Choppy week in the markets, wouldn’t you say? Gap down one day, gap up the next. That’s what you get when the tub is full of Fed-faked funny-money. Bigger waves…more tumult…less predictability. And a whole lotta motion sickness along the way.
Markets are always and forever in a process of price discovery, torn between demand for lower prices from buyers on one side, and the profit motive from sellers on the other. Somewhere in the middle, the two parties will come together to exchange their goods and services. In other words, they “discover” an agreeable price at which everyone finds value. This is what the free market does naturally. Low prices invite demand…driving prices higher. High prices invite competition (supply)…driving prices lower.
Obviously, therefore, you expect a bit of movement, a bit of price fluctuation as buyers and sellers jostle for position. What you don’t expect is multi-hundred point daily swings in the stock markets. You don’t expect gold to jump $20, $30 or more in a 24-hour period. (Remember, before FDR confiscated all the gold in the land back in 1933, an ounce of gold was only “worth” $20. More correctly, a dollar was worth 1/20th an ounce of gold. Then, in one fell swoop, the original New Dealer “revalued” the metal to $35 an ounce, thereby devaluing the dollar to 1/35th an ounce of gold.)
The point is, a $20 or $30 movement in the price of gold back then would have been unthinkable (but for political strong-arming). Today, with the dollar having been beaten, bludgeoned and fisticuffed down to less than 1/1,500th an ounce of gold, twenty bucks here or there is hardly worth mentioning, such is the woeful state of the world’s leading fiat money.
Of course, markets don’t demand fiat currencies. Free individuals don’t wake up one day and say to themselves, “Gee… Wouldn’t it be nice if we had an unquestionable, unaccountable, centrally controlled monopoly on counterfeiting to help debase our medium of exchange, saddle the populace with that most insidious of all taxes – inflation – and to sell our kiddies future down the drain? I know, let’s create a Federal Reserve!”
Such institutions don’t come about “naturally.” They require political pull and the gun-for-rent that is the government. They take cover behind rooking legalese, as is found in “The Federal Reserve Act of 1913,” and the absurd prevarications of its “dual mandate,” which is, at present, sold to the terminally credulous public under the noble-sounding, though entirely erroneous mission statement of “price stability and maximum employment.”
Anyone with a basic, non-Ivy League-approved understanding of economics knows this to be a ridiculous goal in the first place. For one, gold takes care of price stability itself. Has done for thousands of years.

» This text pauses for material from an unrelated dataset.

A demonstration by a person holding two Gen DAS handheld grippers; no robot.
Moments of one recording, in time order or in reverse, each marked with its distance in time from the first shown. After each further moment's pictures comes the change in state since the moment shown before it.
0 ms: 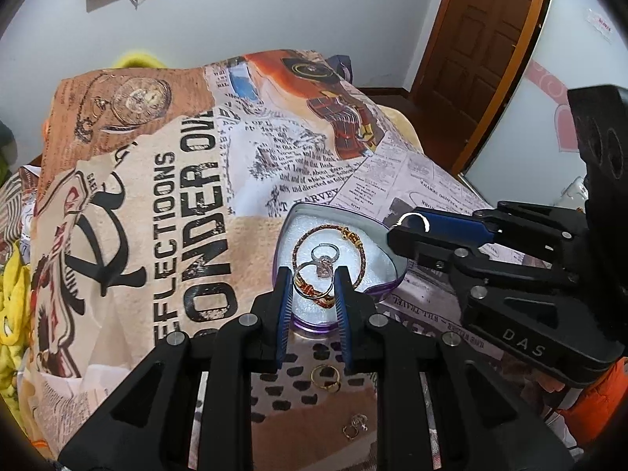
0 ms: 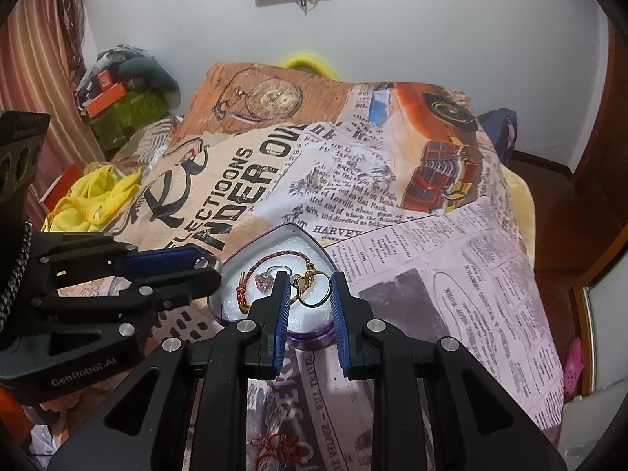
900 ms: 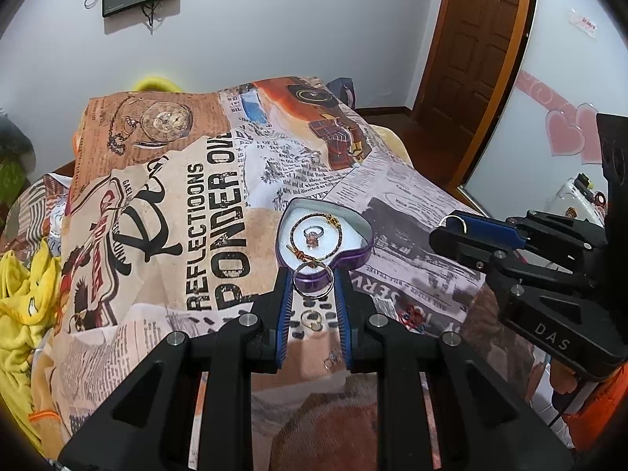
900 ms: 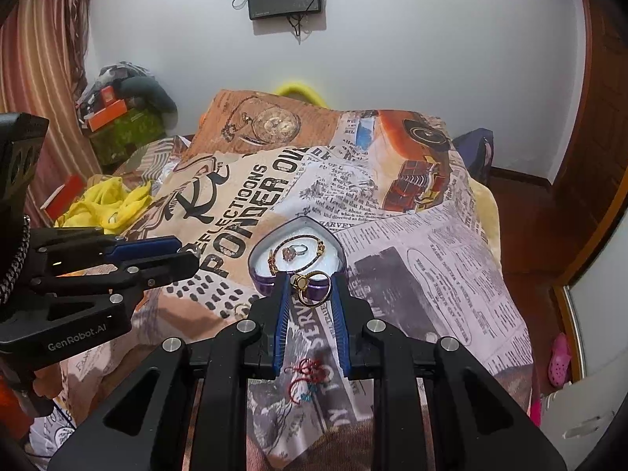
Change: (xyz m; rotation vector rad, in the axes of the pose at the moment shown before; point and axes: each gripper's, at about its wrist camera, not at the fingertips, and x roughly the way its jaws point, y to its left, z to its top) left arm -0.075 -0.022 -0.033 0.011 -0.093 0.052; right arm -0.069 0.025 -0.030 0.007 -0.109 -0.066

Price instability is the direct result of fiat monies and manipulation of the money supply by self-serving central banking cartels. From tulipmania to techmania, one can find, at the rotten heart of every inflationary crisis, a central banker with an equally rotten brain and/or heart.
As for the “fetish of full employment,” as Henry Hazlitt so eloquently explains in his classic, Economics in One Lesson:
“The progress of civilization has meant the reduction of employment, not its increase. It is because we have become increasingly wealthy as a nation that we have been able virtually to eliminate child labor, to remove the necessity of work for many of the aged and to make it [financially] unnecessary for millions of women to take jobs.
“The real question,” continued Hazlitt, writing in 1946, “is not how many millions of jobs there will be in America ten years from now, but how much shall we produce, and what, in consequence, will be our standard of living?”